‘Rust’ First Assistant Director Ordered By Judge To Stop Avoiding OSHA Over Fatal Alec Baldwin Film Shooting

A New Mexico judge has ordered that the First Assistant Director at the heart of the fatal shooting by Alec Baldwin of Rust cinematographer Halyna Hutchins can no longer avoid sitting down with the state investigators.

District Court Judge Bryan Biedscheid on Friday granted the state’s Environment Department request for a subpoena for David Halls. After apparently ducking various attempts at an interview as a part of an ongoing Occupational Safety and Health probe, Halls is now expected to sit down with state officials on Tuesday morning.

One of many interviewed on ABC News’ primetime special on the Rust tragedy last night, Halls’ own lawyer Lisa Torraco told Deadline this afternoon that “Mr. Halls is happy to cooperate with the OSHA investigation.” At this point, Torroco says the interview is set to conducted via Zoom, but no details on dates.

Previously, Halls and Torraco insisted they would not talk with  anyone until the Santa Fe Sheriff’s Office concluded its investigation into what occurred on the Bonanza Creek Ranch set of the low-budget Western on October 21. While expected to take at least several more weeks, that probe has the potential to result in criminal charges – an outcome that First Judicial District Attorney Mary Carmack-Altwies has repeatedly not ruled out.

As for now, OSHA want their questions answered — by Halls and maybe others.

“It’s the bureau’s understanding that Mr. Halls was inside the church when this fatality and injury, this workplace fatality and injury to the second person, occurred,” read court documents first filed this week by New Mexico Environment Department assistant general counsel Mia Napolitano. “So the bureau needs to question Mr. Halls on what occurred inside the church.”

The defendant in the state filing was actually Rust Movie Productions LLC, of which Halls is considered by the Environment Department to be in a management position.

“Mr. Halls could also inform the bureau as to who else was inside the church and who else we should interview,” the filing adds. “It’s also the bureau’s understanding Mr. Halls conducted safety meetings on site and had a role in safety on set.”

Halls has admitted to Santa Fe sheriffs that he did not properly check the weapon in question before giving it to Baldwin and declaring “cold gun” on set. As Deadline reported on October 25, Halls was fired from a previous film because of gun safety lapses and was not rehired over personal misconduct complaints on a 2019 Blumhouse TV project.

Nearing two months since Hutchins died and director Joel Souza was injured, it is worth noting that no one has been arrested or charged over the Rust shooting

As the Sheriff’s Office probe continues with four search warrants issued so far, two lawsuits have already been filed, with Baldwin and Halls — along with the film’s armorer Hannah Gutierrez-Reed, prop master Sarah Zachery, plus producers and others — named as defendants.
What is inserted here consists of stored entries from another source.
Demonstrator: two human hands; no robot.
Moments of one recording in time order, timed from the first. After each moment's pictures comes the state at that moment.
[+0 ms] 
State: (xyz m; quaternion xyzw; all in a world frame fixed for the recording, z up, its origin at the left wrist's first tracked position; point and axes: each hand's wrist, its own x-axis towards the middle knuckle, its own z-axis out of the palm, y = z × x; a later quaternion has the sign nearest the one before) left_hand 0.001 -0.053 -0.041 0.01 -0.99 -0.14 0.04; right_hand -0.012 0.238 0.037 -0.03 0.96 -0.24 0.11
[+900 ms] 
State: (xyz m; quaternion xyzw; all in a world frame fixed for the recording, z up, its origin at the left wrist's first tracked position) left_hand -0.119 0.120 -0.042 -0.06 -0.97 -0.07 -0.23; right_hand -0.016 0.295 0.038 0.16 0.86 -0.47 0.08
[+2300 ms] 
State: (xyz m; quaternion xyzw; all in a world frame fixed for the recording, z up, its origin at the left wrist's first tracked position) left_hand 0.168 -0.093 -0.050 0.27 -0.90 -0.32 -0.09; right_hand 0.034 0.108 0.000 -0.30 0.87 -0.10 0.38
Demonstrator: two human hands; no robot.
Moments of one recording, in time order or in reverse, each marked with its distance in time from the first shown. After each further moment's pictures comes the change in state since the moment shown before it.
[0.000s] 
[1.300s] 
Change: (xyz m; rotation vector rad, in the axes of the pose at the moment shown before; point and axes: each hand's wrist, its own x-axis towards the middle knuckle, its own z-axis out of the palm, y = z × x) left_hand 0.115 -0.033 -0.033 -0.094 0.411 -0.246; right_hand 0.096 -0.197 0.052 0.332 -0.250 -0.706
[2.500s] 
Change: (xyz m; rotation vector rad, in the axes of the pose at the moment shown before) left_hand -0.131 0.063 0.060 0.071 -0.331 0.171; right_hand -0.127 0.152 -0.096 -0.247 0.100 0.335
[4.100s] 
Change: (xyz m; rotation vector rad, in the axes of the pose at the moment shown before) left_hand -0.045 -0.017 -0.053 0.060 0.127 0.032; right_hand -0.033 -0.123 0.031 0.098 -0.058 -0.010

Most of them have hired defense lawyers, and Hutchins’ family has also hired an attorney, one who specializes in wrongful-death suits.
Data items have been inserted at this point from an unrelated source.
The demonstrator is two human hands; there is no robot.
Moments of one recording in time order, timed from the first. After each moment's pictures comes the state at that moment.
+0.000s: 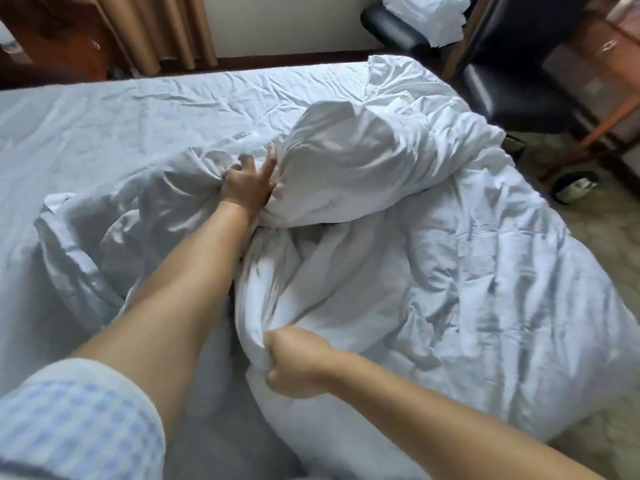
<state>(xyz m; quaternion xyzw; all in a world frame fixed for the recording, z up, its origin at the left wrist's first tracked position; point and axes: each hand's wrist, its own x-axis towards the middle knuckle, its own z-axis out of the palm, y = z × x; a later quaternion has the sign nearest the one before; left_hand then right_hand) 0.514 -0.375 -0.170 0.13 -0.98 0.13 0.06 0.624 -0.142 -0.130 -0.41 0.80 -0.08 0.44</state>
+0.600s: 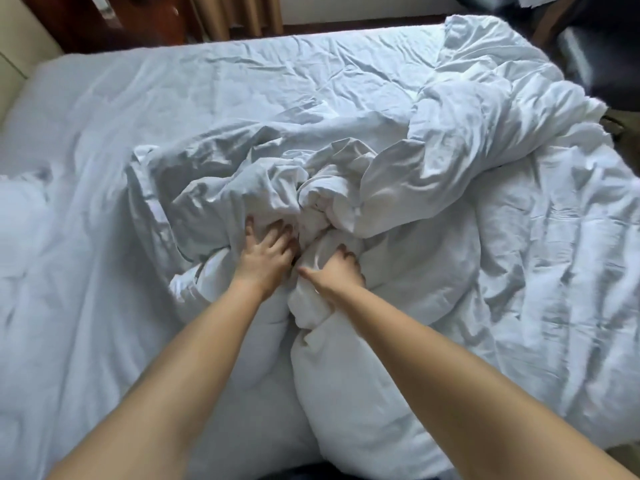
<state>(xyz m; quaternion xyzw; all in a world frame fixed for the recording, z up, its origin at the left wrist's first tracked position) 0.710 -0.321 -0.239 0.09 -0.98 0.13 -0.10 0.624 -0.199 -0.233 -0.16 0.91 -0.18 0.33</state>
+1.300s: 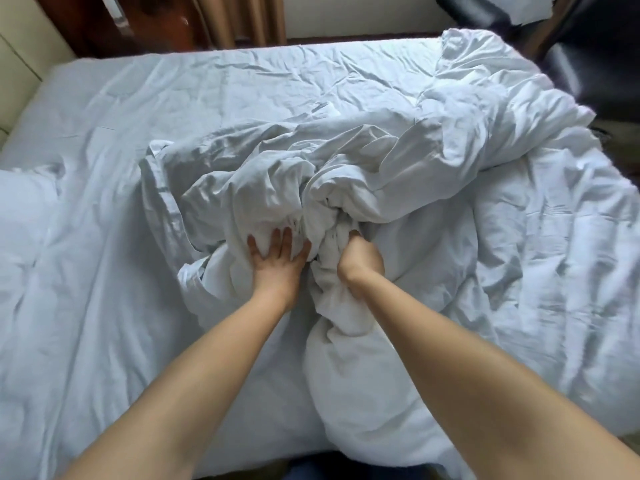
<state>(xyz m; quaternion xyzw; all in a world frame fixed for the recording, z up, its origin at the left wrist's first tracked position) 0.745 -0.272 -0.246 0.25 -0.95 0.05 -0.18 0.637 -0.175 -0.198 -0.19 0.94 -0.15 0.25</state>
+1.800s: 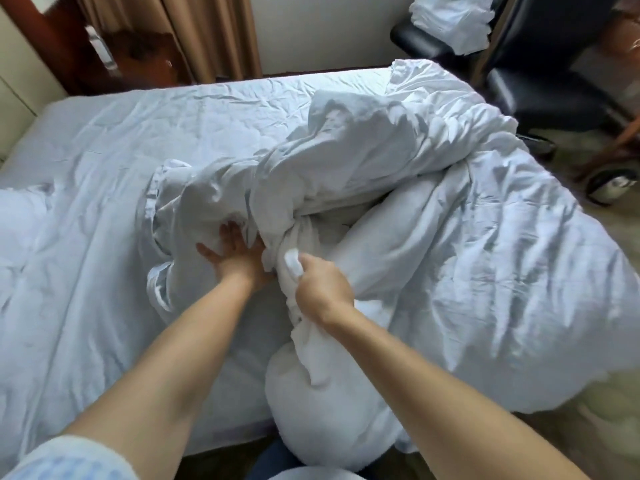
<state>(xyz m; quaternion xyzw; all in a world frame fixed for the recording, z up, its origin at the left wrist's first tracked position) 0.756 -0.205 -0.205 0.40 -0.90 -0.01 -0.18 0.721 -0.038 -0.115 -0.29 0.88 -0.25 0.27</state>
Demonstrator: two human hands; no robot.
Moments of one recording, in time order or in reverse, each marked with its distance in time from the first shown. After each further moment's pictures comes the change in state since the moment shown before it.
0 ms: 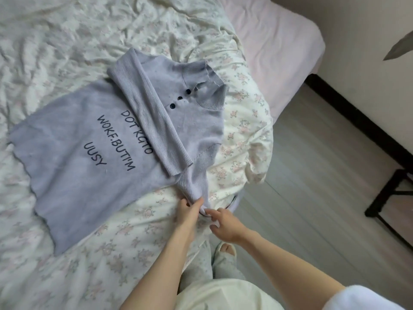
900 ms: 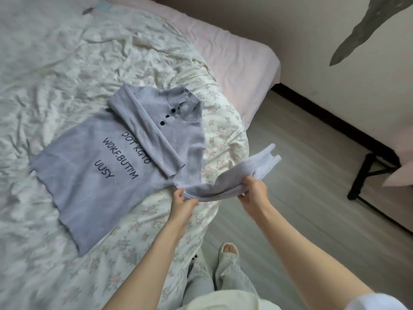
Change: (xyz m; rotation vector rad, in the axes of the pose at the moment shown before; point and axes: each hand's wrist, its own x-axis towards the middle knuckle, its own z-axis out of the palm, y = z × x) left_hand -0.109 0.034 -0.027 0.143 -0.166 0.234; right_hand -0.106 -0.036 -0.079 1.791 0.786 0.278
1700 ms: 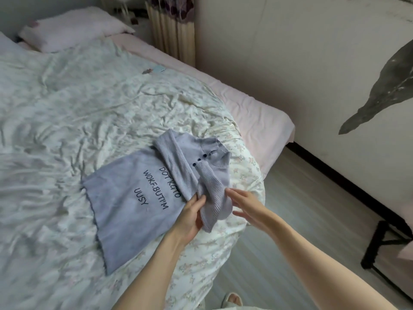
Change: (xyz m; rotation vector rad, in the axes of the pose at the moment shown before) left_hand -0.045 0.099 -0.058 -0.442 -0.425 0.217; right_hand -0.102 -0.062 0.096 -0.912 -0.662 -0.206
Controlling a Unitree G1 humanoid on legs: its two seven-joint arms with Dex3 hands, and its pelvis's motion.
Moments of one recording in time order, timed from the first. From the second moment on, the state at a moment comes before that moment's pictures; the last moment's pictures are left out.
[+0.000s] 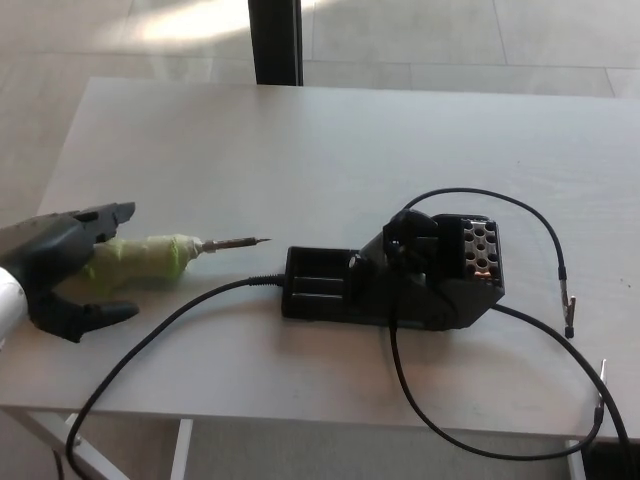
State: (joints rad) left_arm -0.30 0.77 -0.27 0.25 0.48 0.05 -0.33; right_arm -0.26 -0.75 -0.47 1.32 0.11 -0.08 0.08
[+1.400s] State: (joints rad) left_arm 0.33 0.50 0.65 0.55 0.08 0.23 -0.29; right_arm -0.21 -0.75 -0.49 1.33 0.12 -0.08 0.10
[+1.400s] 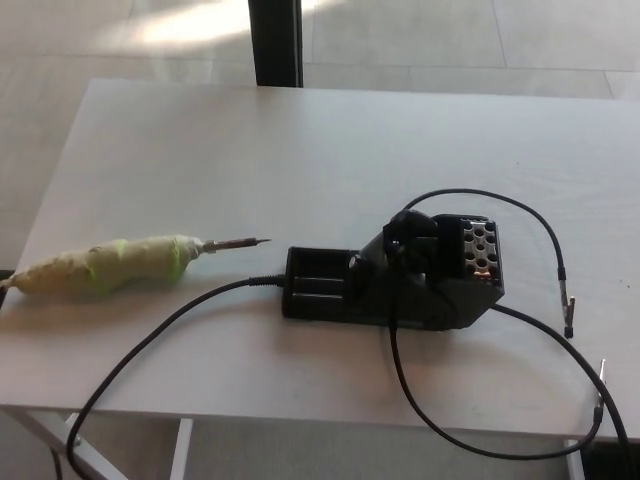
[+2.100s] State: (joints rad) left_arm 0.29 0.53 0.67 0.41 -0.07 0.39 -0.23; right_arm -0.12 -0.77 -0.51 1.25 0.16 -0.09 0.15
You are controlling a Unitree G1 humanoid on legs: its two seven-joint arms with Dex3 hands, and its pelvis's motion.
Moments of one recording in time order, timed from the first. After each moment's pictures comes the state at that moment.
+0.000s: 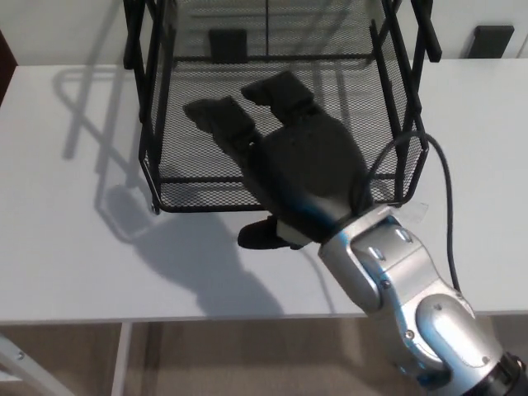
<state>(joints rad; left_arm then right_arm) 0.41 0.45 -0.09 0.55 0.23 -0.20 -0.01 -0.43 -0.14 0.58 -0.07 -1.21 0.14 0.05</state>
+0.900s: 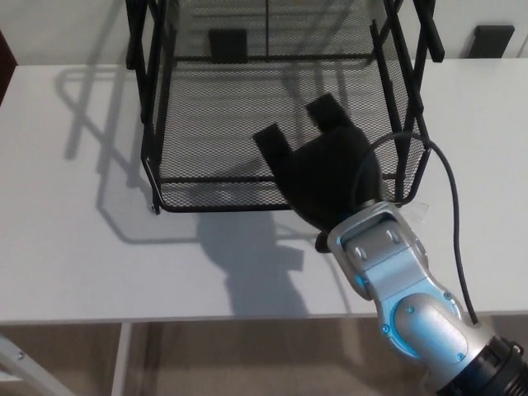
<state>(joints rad) 0.38 0.53 -0.15 0.60 0.27 -0.19 -0.05 -0.49 -0.18 0.65 0.10 -1.58 0.35 0.29</state>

The production of the now shuttered film itself hired law firm Jenner Block to conduct an internal investigation into the shooting. Part of that ongoing investigation is to have associates of the high-profile firm sit in on OSHA interviews with Rust cast, crew and producers.
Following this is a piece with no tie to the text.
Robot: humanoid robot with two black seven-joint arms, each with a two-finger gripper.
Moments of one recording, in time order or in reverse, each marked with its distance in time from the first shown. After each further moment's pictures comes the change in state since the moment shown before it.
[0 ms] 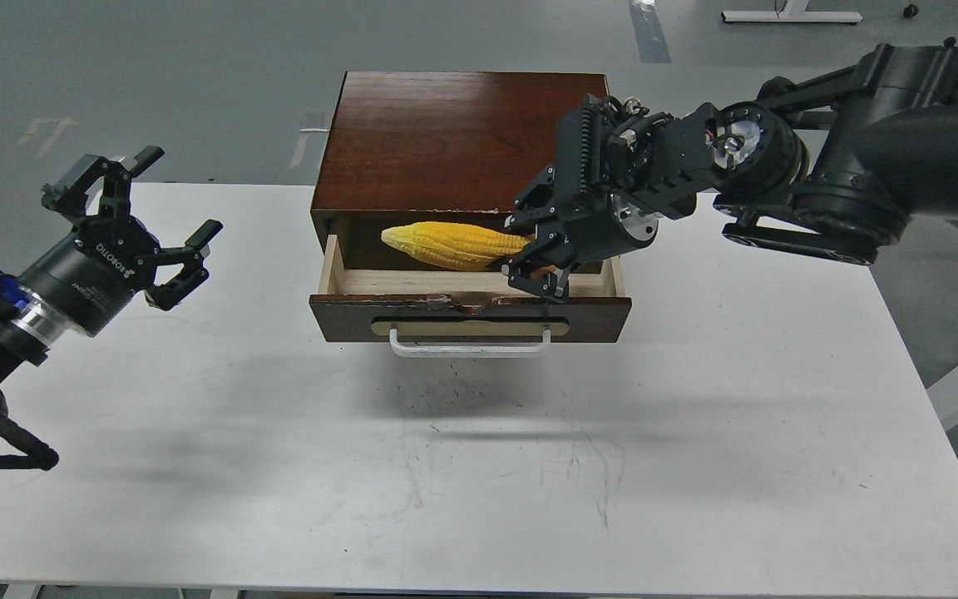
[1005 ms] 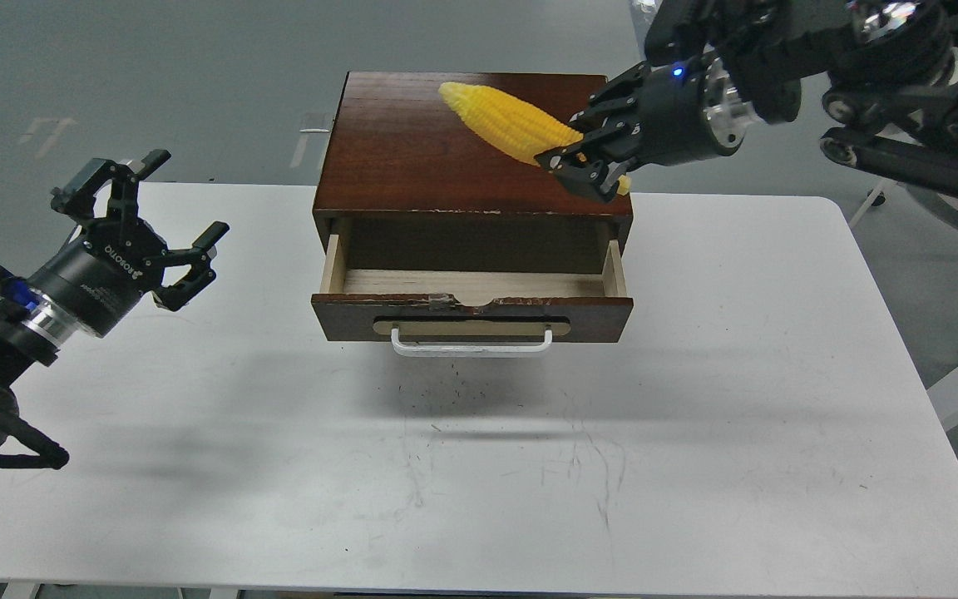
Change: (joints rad) left arm -0.003 -0.023 0.000 0.013 -0.001 0.000 0.000; right arm 0.074 -0.227 0.249 0.101 0.043 0.290 0.000
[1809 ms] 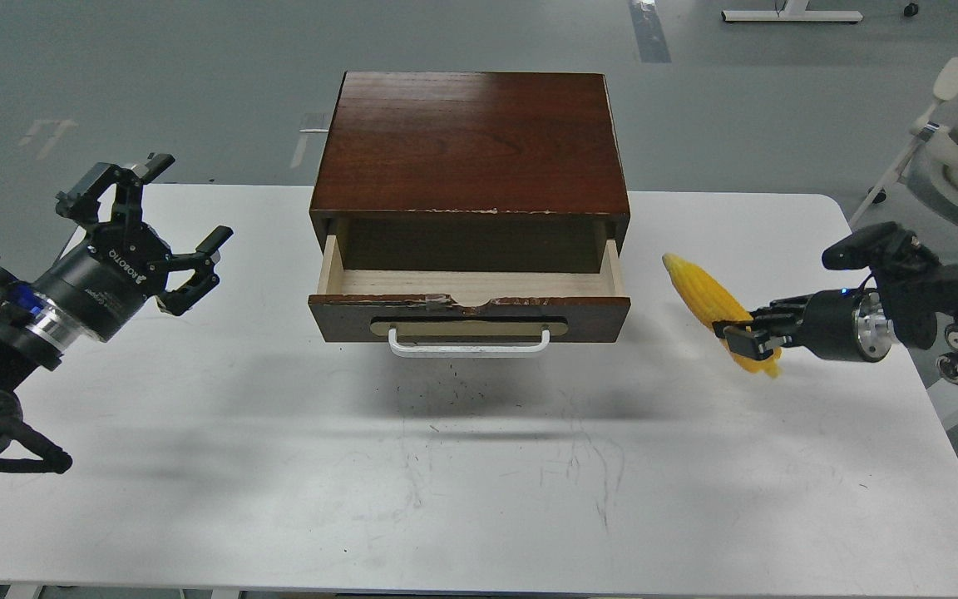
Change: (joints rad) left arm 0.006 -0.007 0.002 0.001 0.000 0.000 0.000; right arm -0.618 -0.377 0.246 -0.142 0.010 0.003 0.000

In all such sit-downs in all the investigations there is a lot to be discussed, especially the origin of the live rounds that should have never been on the set.

The search warrants executed by the police at the Bonanza Creek Ranch have found a number of weapons and, according to Sheriff Adan Mendoza in a late October press conference, who noted “500 rounds of ammunition … a mix of blanks, dummy rounds and what we are suspecting are live rounds.”

Filling the information gap with potential doubt for future juries, Gutierrez-Reed’s lawyers have been floating a “sabotage” theory based on the mass resignation of the Rust camera crew just hours before the shooting. Baldwin told ABC’s George Stephanopoulos on December 2 that while he cocked the hammer of the gun that killed Hutchins, he never pulled the trigger.

Halls, via attorney Torraco, has backed star-producer’s Baldwin’s stance, something that surely will be of interest to the OSHA team.

Baldwin has also said and posted on social media that before the shooting the Rust set was a safe one. An assertion contradicted by at least two documented incidents of unintended weapons discharges on the film before Hutchins’ death.